◆ What the task asks
What you give must be exactly the lines of the material from the first through the line that contains "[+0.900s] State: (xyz", inclusive, and no others.

◆ Dataset entries
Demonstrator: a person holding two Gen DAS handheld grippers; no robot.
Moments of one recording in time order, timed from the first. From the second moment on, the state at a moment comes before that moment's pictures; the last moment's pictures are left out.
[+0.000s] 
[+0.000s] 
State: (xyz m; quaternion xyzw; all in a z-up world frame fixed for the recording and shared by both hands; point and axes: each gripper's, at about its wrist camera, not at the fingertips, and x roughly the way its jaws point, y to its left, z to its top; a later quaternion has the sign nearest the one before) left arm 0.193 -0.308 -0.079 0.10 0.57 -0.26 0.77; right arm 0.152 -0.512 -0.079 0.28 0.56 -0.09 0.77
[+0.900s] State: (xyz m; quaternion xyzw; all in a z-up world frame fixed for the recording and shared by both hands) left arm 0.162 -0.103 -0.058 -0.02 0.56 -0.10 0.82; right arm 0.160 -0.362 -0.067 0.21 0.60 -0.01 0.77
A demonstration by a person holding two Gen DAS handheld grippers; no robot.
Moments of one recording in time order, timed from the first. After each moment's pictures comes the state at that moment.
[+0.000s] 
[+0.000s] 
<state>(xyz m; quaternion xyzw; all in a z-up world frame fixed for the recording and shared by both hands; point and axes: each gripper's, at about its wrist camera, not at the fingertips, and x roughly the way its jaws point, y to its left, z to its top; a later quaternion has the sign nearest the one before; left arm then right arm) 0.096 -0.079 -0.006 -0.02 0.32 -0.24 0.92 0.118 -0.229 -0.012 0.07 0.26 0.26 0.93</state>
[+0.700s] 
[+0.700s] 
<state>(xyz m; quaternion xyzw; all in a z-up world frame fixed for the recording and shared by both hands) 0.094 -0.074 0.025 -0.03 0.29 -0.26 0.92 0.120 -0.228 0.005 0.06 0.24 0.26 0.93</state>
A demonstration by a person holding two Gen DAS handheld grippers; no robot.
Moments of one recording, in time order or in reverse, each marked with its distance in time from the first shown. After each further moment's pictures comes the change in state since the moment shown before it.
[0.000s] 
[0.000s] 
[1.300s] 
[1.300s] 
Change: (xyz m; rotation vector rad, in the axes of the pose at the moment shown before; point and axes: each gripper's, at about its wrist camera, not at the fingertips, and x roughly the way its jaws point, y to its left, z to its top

◆ Result of the task
Demonstrator: a person holding two Gen DAS handheld grippers; no robot.
Moments of one recording in time order, timed from the first. From the second moment on, the state at a moment comes before that moment's pictures; the last moment's pictures are left out.
[+0.000s] 
[+0.000s] 
State: (xyz m; quaternion xyzw; all in a z-up world frame fixed for the recording and shared by both hands; point and axes: each gripper's, at about its wrist camera, not at the fingertips, and x roughly the way its jaws point, y to its left, z to its top; a later quaternion has the sign nearest the one before) left arm 0.193 -0.308 -0.079 0.10 0.57 -0.26 0.77; right arm 0.152 -0.512 -0.079 0.28 0.56 -0.09 0.77
[+0.900s] State: (xyz m; quaternion xyzw; all in a z-up world frame fixed for the recording and shared by both hands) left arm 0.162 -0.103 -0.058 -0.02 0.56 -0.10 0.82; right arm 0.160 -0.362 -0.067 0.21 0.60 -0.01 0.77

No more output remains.